Sometimes watching Manning reminds me of jazz guitar seminars that I used to attend. The master would teach us that practicing scales was the best method to learn how to improvise. How could this be? we asked. We had come for freedom from the restriction of practice. We wanted to be like Hendrix, to create noise that was free of troublesome scales and key signatures and finger exercises. But he corrected us. The freedom to improvise came after great patience and practice, learning the fundamentals of the theory, disciplining our hands to know when to go where.

This is how Manning plays. He has studied and mastered one of the most complex constructions in all of sports (the Indianapolis Colts’ offensive playbook) and calls his own plays from under the center. Receivers cut and move across a field littered with large men who are aching to destroy him and all he holds dear. Opposing defensive tackles come at him like large boulders down a steep hill. He relies on his steps – leap backwards, and 2-3-4-5, turn, raise arms, twist and pivot, shift weight – the same steps I practiced as a boy, the scales and modes of quarterbacking, and then he improvises. What results is as beautiful as bebop jazz – a man taking a scale and transforming it into a moment by moment experience, pure feel, shared by everyone on the field and every patron in the stands.

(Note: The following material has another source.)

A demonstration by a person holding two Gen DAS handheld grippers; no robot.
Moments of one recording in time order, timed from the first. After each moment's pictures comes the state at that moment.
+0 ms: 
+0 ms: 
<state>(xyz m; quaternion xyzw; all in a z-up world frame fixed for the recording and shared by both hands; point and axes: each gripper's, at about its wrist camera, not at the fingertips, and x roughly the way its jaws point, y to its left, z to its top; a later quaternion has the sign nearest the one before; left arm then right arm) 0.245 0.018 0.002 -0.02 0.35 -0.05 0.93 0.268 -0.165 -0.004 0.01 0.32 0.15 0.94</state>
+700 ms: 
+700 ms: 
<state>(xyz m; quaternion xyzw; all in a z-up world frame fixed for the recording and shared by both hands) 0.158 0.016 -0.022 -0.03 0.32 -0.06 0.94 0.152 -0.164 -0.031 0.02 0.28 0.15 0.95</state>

There is music in football; there is choreographed movement. In a single offensive play there are backfield motions, coordinated snap counts, pulling guards, gap blocking, quarterback drops, crossing patterns, button hooks routes, block and release routes, passes, catches, downfield blocks. There are spin moves, swim moves, double fakes, quick draws, pump fakes, cornerback blitzes, and fingertip grabs. For a single play to succeed, eleven very large men must each execute a nimble, powerful and precise maneuver, in unison with each other. And all of this while eleven other men are trying at all odds to destroy their plans with maneuvers of their own, equally complex, varied, precise and physically demanding. If the best quarterbacks and wideouts are dancers and jazz musicians, then the best defensive linemen and linebackers are composers of chaos, as ruthless and jarring as Penderecki’s Threnody. And even they can rise to the level of aesthetic awe, as a defensive back lifts into the air to rupture the unsteady line of a poorly thrown pass. Or the perfectly timed hit, the jarring tackle. It may not be pleasant, but it still it is capable of eliciting something akin to an aesthetic response. The physicist Robert Oppenheimer knew well that there is beauty in destruction. So did Francisco Goya. And yet in football they all get up again, they return to their huddle, they prepare again their composition.

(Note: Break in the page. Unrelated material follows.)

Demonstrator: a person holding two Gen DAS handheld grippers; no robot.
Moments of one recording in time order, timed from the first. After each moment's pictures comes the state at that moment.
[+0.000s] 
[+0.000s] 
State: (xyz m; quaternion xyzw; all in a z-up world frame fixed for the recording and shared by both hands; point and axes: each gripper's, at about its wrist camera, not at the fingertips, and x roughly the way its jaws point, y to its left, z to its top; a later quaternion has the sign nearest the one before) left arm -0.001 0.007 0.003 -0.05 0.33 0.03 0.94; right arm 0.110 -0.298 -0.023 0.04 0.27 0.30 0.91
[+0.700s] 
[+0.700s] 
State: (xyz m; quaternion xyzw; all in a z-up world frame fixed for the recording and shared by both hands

Football, like music, like dance, like much of life, is a study of chaos and disorder that men strive and plan and work to overcome, doing so only in moments, in glimpses of something more. This is a great task, and it often fails. But I take a good measure of joy away every time I watch these men make the attempt.

There is another moment from my youth that sometimes returns. My junior year of high school I moved from quarterback to running back. The quarterback would drop, and follow many of the same steps that I had practiced in the years before, and he would hand me the ball and I would run. Before me, hulking young men did battle over a small stretch of turf, my teammates trying to protect me, and my opponents trying to destroy me. I would wait a moment, and the men doing battle would rage and push at one another and dirt would sail into the air and all was lost in a flurry of chaos before my eyes. And then something happened. A space of clear green grass would magically open before me. Through careful preparation and execution, my teammates had pushed and growled an opening in the line of defense. Moments of chaos and terror lifted before me, and all was open and clear. This was more than good blocking, it was revelation. And so I put my head down, and I trusted the ritual of my steps to guide me. All the drills, the motions, the studies, all of them carried me through that hole in the line. Now to the open field, the lights in my eyes like stained glass windows. In the open field, a composer begins to improvise. It was time to play.